▶ _WORK REQUIRED_: Could you set down the listing below exactly, leaving out its pictures?

##############################

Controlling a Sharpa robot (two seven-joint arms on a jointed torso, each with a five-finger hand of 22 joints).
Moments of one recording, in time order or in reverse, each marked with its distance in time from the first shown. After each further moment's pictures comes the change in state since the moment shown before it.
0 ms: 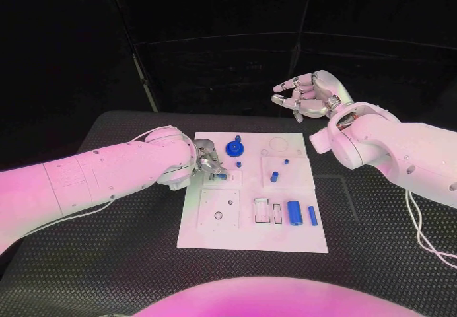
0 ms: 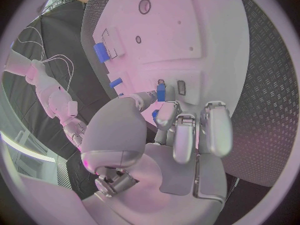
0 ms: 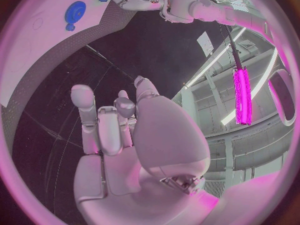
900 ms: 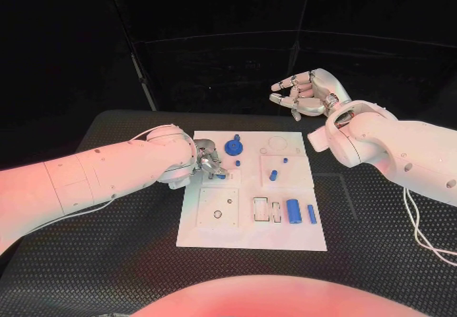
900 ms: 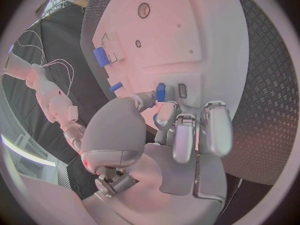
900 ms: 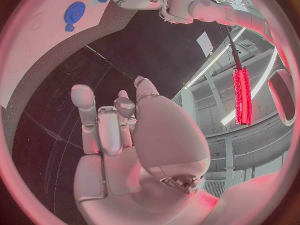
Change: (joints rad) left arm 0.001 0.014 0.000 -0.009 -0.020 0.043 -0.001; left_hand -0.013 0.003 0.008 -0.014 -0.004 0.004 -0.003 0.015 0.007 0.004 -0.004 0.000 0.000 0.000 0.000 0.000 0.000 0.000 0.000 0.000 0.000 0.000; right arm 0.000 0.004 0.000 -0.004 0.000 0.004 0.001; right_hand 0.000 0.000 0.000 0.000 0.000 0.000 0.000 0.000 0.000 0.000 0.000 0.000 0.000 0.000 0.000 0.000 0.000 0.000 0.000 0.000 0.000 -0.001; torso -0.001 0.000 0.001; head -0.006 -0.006
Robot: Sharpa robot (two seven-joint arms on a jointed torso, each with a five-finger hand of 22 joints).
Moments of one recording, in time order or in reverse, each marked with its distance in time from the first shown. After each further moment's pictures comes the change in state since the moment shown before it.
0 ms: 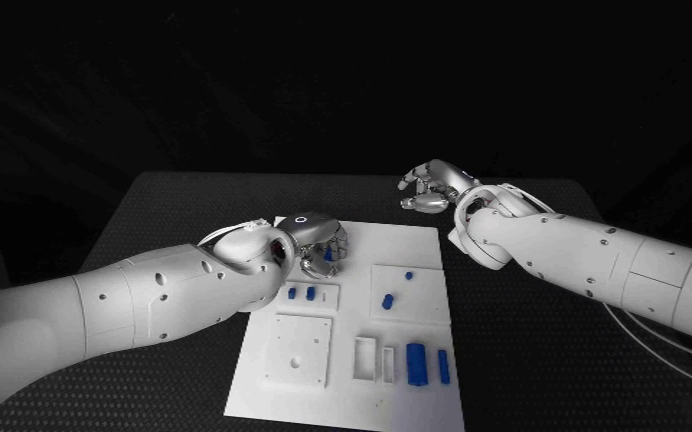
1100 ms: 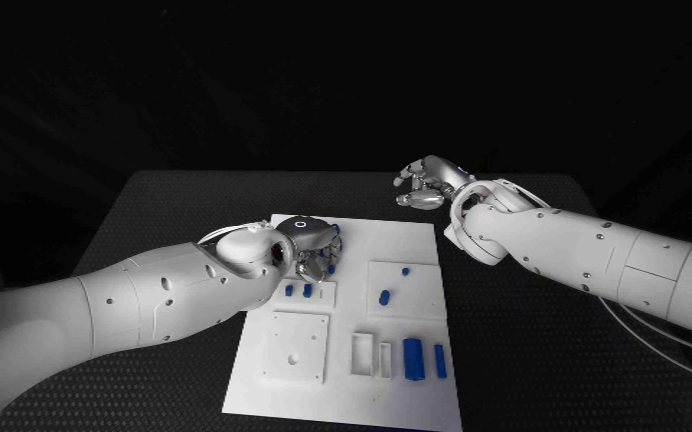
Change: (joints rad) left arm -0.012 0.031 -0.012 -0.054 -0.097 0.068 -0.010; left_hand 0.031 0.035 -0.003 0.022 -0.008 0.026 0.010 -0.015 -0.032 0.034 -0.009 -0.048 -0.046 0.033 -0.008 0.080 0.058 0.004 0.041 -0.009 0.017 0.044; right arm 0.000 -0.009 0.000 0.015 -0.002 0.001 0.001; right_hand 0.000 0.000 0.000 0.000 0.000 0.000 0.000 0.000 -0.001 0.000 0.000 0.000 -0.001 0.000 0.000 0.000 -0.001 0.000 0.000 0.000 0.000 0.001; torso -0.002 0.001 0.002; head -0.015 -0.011
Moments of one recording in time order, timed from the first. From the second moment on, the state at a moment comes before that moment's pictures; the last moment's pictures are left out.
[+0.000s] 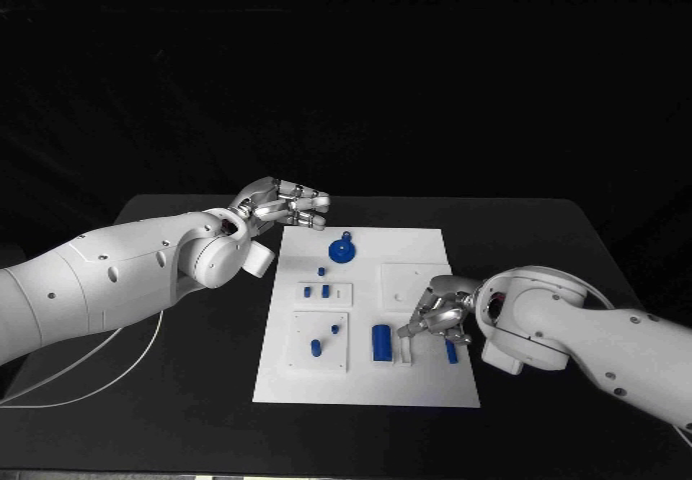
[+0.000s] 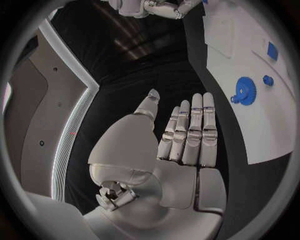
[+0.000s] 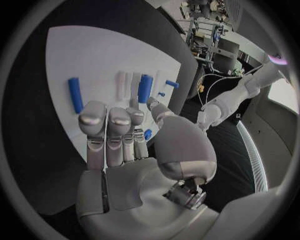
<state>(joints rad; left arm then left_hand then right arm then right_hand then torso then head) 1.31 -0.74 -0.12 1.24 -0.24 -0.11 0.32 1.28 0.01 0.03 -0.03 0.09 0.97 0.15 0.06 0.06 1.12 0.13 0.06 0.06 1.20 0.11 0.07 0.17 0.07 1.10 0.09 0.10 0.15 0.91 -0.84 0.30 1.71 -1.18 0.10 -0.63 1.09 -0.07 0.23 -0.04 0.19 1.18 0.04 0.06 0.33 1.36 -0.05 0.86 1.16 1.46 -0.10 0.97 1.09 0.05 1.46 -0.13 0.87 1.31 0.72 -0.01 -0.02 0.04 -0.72</state>
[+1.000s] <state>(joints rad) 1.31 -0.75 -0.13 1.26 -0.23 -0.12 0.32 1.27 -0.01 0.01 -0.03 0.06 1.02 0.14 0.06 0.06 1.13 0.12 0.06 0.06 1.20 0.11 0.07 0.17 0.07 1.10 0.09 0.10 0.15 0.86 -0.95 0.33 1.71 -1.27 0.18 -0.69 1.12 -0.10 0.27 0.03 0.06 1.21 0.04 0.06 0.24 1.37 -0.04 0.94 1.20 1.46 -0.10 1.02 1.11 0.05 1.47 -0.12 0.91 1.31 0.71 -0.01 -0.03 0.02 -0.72</state>
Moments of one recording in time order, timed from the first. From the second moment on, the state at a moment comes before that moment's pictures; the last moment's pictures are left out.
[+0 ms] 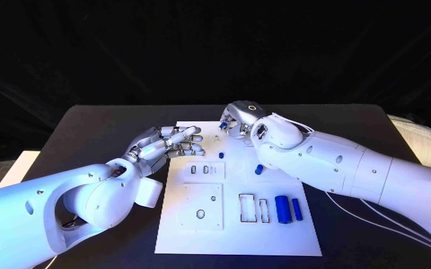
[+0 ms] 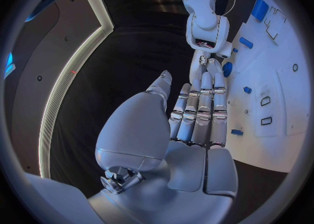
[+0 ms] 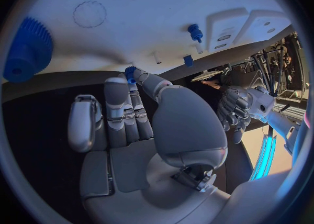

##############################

▶ _ANSWER TO THIS TASK_:
Controlling a Sharpa robot (two seven-joint arms on a jointed torso, each with a five-finger hand of 22 joints).
Moments of one recording, in time order or in reverse, each marked with its distance in time from the first shown. After each further moment's pictures comes the change in state since the moment shown before it.
0 ms: 
0 ms: 
0 ms: 
900 ms: 
900 ms: 
900 ms: 
Change: (joints rad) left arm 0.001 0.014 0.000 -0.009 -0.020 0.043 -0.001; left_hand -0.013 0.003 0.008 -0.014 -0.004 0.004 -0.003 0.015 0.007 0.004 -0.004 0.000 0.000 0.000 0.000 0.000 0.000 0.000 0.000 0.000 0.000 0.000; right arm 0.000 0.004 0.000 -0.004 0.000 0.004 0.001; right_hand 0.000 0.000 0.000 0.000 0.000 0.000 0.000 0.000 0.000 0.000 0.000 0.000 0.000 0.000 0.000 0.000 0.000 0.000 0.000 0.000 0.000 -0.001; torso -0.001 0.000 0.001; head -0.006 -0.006
Robot: Sharpa robot (two seven-joint arms on a jointed torso, each with a five-finger hand of 22 joints).
Moments of one recording, in time order or in reverse, each marked with its distance in time from the first shown. After each further moment's pictures comes the change in state since the moment shown before it.
0 ms: 
1100 ms: 
Change: (joints rad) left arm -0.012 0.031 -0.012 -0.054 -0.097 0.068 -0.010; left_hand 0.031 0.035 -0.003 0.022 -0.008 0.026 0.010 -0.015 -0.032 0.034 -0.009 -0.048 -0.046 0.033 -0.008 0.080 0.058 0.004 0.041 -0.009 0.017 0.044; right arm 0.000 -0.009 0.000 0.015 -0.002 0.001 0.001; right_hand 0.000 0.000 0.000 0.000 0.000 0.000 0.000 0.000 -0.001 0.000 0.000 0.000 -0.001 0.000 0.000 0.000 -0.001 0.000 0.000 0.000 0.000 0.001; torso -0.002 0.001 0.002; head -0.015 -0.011
Moments of one recording in time order, timed from the first. From the second moment on, the state at a moment comes before that moment's pictures; the last moment's pictures are left out.
[+0.000s] 
[+0.000s] 
[+0.000s] 
<state>(joints rad; left arm then left_hand then right arm then right_hand then torso then head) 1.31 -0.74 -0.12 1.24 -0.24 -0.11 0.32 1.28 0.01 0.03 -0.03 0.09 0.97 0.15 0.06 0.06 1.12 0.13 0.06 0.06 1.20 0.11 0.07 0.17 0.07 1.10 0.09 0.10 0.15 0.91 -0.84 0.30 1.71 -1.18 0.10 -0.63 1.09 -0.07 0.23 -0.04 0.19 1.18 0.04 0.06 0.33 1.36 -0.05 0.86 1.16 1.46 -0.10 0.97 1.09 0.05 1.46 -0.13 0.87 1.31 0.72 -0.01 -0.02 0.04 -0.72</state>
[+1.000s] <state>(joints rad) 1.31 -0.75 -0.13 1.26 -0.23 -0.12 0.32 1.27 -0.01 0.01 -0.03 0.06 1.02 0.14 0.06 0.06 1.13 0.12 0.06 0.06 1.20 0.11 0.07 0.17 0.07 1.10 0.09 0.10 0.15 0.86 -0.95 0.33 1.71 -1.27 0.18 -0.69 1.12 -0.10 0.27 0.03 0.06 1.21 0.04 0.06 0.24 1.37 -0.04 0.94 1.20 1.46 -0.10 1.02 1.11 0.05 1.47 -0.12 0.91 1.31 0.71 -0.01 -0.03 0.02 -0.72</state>
Moments of one recording in time order, timed from the first. From the second moment on, the state at a moment comes before that moment's pictures; the last moment's pictures are left out.
[+0 ms] 
[+0 ms] 
[+0 ms] 

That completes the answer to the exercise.